EXERCISE AIM
Strip the pictures and reproduce the rest of the listing exactly.
* * * * *
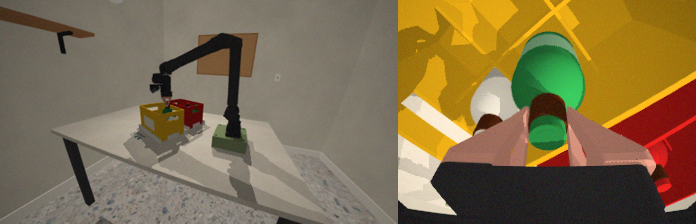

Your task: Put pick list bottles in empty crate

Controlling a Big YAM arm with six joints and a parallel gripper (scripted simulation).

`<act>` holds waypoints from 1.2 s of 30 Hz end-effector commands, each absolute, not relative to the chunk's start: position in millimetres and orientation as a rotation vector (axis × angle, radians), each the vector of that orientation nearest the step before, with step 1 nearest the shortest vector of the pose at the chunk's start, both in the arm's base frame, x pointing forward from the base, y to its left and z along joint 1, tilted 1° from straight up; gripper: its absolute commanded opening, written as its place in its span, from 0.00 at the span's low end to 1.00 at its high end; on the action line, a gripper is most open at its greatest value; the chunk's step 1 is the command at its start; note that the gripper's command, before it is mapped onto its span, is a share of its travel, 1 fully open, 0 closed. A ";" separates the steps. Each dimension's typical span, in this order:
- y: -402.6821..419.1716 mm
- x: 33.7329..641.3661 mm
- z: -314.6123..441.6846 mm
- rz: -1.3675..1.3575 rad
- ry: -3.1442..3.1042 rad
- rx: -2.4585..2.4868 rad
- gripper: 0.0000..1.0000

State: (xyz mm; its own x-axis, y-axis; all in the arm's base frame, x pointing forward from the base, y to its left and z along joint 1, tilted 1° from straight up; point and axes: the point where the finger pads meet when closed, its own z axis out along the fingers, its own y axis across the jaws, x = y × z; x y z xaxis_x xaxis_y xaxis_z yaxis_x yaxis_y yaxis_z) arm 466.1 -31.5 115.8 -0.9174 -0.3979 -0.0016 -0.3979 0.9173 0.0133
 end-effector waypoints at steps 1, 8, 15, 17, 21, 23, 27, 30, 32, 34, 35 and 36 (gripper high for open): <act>-29.3 475.0 135.6 0.005 -3.137 0.638 0.00; -30.7 488.5 151.7 0.020 -3.170 0.645 0.00; -31.3 490.1 150.6 0.022 -3.174 0.646 0.00; -31.7 491.0 150.3 0.024 -3.177 0.647 0.00; -32.2 490.5 148.6 0.023 -3.175 0.646 0.00; -32.2 490.5 148.6 0.023 -3.175 0.646 0.00; -32.6 487.5 144.2 0.020 -3.167 0.644 0.00; -32.8 483.8 140.1 0.015 -3.157 0.642 0.00; -32.9 480.0 136.0 0.011 -3.147 0.640 0.00; -33.0 476.7 132.0 0.008 -3.140 0.638 0.00; -33.0 475.0 130.0 0.006 -3.136 0.638 0.00; -33.0 472.9 127.9 0.004 -3.131 0.637 0.00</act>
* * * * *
EXPECTED ANSWER
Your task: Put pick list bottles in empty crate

Controlling a Big YAM arm with six joints and a parallel gripper (scripted simulation).

`<act>` holds waypoints from 1.2 s of 30 Hz end-effector commands, each absolute, not relative to the chunk's start: position in millimetres and orientation as a rotation vector (axis × angle, radians), each the vector of that orientation nearest the step before, with step 1 nearest the shortest vector of the pose at the chunk's start, both in the arm's base frame, x pointing forward from the base, y to its left and z along joint 1, tilted 1° from straight up; gripper: its absolute commanded opening, written as its place in its span, from 0.00 at the span's low end to 1.00 at its high end; on the action line, a gripper is most open at its greatest value; the chunk's step 1 is the command at its start; note that the gripper's command, before it is mapped onto its span, is a share of its travel, 1 fully open, 0 closed. A ";" separates the steps. Each dimension's typical span, in this order:
- y: -402.6821..419.1716 mm
- x: 33.7329..641.3661 mm
- z: -314.6123..441.6846 mm
- rz: -1.3675..1.3575 rad
- ry: -3.1442..3.1042 rad
- rx: -2.4585..2.4868 rad
- gripper: 0.0000..1.0000

State: (xyz mm; its own x-axis, y-axis; all in the arm's base frame, x pointing forward from the base, y to its left and z along joint 1, tilted 1° from straight up; point and axes: the point where the finger pads meet when closed, its own z axis out along the fingers, its own y axis across the jaws, x = y × z; x y z xaxis_x xaxis_y xaxis_z yaxis_x yaxis_y yaxis_z) arm 466.1 -31.5 115.8 -0.9174 -0.3979 -0.0016 -0.3979 0.9173 0.0133
 end-effector waypoints at steps 1, 8, 15, 17, 21, 23, 27, 30, 32, 34, 35 and 36 (gripper high for open): <act>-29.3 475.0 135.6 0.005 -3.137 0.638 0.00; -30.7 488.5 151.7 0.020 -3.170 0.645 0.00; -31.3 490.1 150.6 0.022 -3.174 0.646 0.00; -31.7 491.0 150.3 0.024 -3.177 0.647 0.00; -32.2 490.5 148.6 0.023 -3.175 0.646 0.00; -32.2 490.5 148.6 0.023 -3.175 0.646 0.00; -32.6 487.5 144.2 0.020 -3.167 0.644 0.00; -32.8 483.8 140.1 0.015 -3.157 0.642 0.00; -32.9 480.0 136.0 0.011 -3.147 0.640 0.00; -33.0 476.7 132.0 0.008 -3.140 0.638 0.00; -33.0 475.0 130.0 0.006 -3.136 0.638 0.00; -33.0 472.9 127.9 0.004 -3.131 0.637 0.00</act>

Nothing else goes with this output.